_How to complete this task_. Return the records below word for word.

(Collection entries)
:::::

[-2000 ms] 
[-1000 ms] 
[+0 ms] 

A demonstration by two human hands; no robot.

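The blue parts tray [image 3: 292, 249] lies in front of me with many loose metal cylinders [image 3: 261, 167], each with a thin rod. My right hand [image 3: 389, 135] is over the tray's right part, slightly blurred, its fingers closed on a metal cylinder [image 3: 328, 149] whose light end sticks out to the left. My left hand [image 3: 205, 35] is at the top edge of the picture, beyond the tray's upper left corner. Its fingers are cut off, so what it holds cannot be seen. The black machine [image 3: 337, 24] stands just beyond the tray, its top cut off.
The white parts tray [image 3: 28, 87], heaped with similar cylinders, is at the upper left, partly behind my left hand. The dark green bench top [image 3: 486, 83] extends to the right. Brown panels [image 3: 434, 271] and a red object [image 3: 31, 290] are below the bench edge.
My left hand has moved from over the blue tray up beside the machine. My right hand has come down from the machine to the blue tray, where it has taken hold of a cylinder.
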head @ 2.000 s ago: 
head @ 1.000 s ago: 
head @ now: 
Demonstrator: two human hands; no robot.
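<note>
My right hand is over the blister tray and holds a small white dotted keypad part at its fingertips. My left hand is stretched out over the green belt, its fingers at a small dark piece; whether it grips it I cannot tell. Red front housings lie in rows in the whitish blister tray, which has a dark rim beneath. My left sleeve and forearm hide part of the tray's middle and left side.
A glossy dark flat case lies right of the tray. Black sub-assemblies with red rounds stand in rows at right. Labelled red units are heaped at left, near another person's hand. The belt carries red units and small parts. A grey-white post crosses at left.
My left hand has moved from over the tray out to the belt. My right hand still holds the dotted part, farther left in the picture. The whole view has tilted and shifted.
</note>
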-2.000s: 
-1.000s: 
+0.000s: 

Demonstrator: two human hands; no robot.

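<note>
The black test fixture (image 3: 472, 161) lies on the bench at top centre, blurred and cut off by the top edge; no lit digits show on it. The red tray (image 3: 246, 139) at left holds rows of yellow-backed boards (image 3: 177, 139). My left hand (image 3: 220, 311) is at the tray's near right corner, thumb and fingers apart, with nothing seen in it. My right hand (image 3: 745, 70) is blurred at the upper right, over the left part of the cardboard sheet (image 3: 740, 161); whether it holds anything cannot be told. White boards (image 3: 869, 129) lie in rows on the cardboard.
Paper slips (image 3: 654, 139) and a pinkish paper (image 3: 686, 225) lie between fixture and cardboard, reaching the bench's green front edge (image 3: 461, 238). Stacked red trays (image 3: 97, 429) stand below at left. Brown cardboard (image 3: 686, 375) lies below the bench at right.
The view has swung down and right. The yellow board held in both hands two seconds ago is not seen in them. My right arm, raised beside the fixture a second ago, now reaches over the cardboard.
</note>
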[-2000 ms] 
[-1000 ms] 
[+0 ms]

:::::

_Written reply_.
[-2000 ms] 
[-1000 ms] 
[+0 ms] 

A demonstration by two human hands; no robot.

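The blue parts tray [image 3: 292, 249] lies in front of me with many loose metal cylinders [image 3: 261, 167], each with a thin rod. My right hand [image 3: 389, 135] is over the tray's right part, slightly blurred, its fingers closed on a metal cylinder [image 3: 328, 149] whose light end sticks out to the left. My left hand [image 3: 205, 35] is at the top edge of the picture, beyond the tray's upper left corner. Its fingers are cut off, so what it holds cannot be seen. The black machine [image 3: 337, 24] stands just beyond the tray, its top cut off.
The white parts tray [image 3: 28, 87], heaped with similar cylinders, is at the upper left, partly behind my left hand. The dark green bench top [image 3: 486, 83] extends to the right. Brown panels [image 3: 434, 271] and a red object [image 3: 31, 290] are below the bench edge.
My left hand has moved from over the blue tray up beside the machine. My right hand has come down from the machine to the blue tray, where it has taken hold of a cylinder.
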head @ 2.000 s ago: 
head @ 1.000 s ago: 
head @ now: 
Demonstrator: two human hands; no robot.
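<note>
My right hand is over the blister tray and holds a small white dotted keypad part at its fingertips. My left hand is stretched out over the green belt, its fingers at a small dark piece; whether it grips it I cannot tell. Red front housings lie in rows in the whitish blister tray, which has a dark rim beneath. My left sleeve and forearm hide part of the tray's middle and left side.
A glossy dark flat case lies right of the tray. Black sub-assemblies with red rounds stand in rows at right. Labelled red units are heaped at left, near another person's hand. The belt carries red units and small parts. A grey-white post crosses at left.
My left hand has moved from over the tray out to the belt. My right hand still holds the dotted part, farther left in the picture. The whole view has tilted and shifted.
</note>
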-2.000s: 
-1.000s: 
+0.000s: 

Demonstrator: two human hands; no robot.

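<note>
The black test fixture (image 3: 472, 161) lies on the bench at top centre, blurred and cut off by the top edge; no lit digits show on it. The red tray (image 3: 246, 139) at left holds rows of yellow-backed boards (image 3: 177, 139). My left hand (image 3: 220, 311) is at the tray's near right corner, thumb and fingers apart, with nothing seen in it. My right hand (image 3: 745, 70) is blurred at the upper right, over the left part of the cardboard sheet (image 3: 740, 161); whether it holds anything cannot be told. White boards (image 3: 869, 129) lie in rows on the cardboard.
Paper slips (image 3: 654, 139) and a pinkish paper (image 3: 686, 225) lie between fixture and cardboard, reaching the bench's green front edge (image 3: 461, 238). Stacked red trays (image 3: 97, 429) stand below at left. Brown cardboard (image 3: 686, 375) lies below the bench at right.
The view has swung down and right. The yellow board held in both hands two seconds ago is not seen in them. My right arm, raised beside the fixture a second ago, now reaches over the cardboard.
</note>
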[-2000 ms] 
[-1000 ms] 
[+0 ms]

With the answer given, the exercise is closed.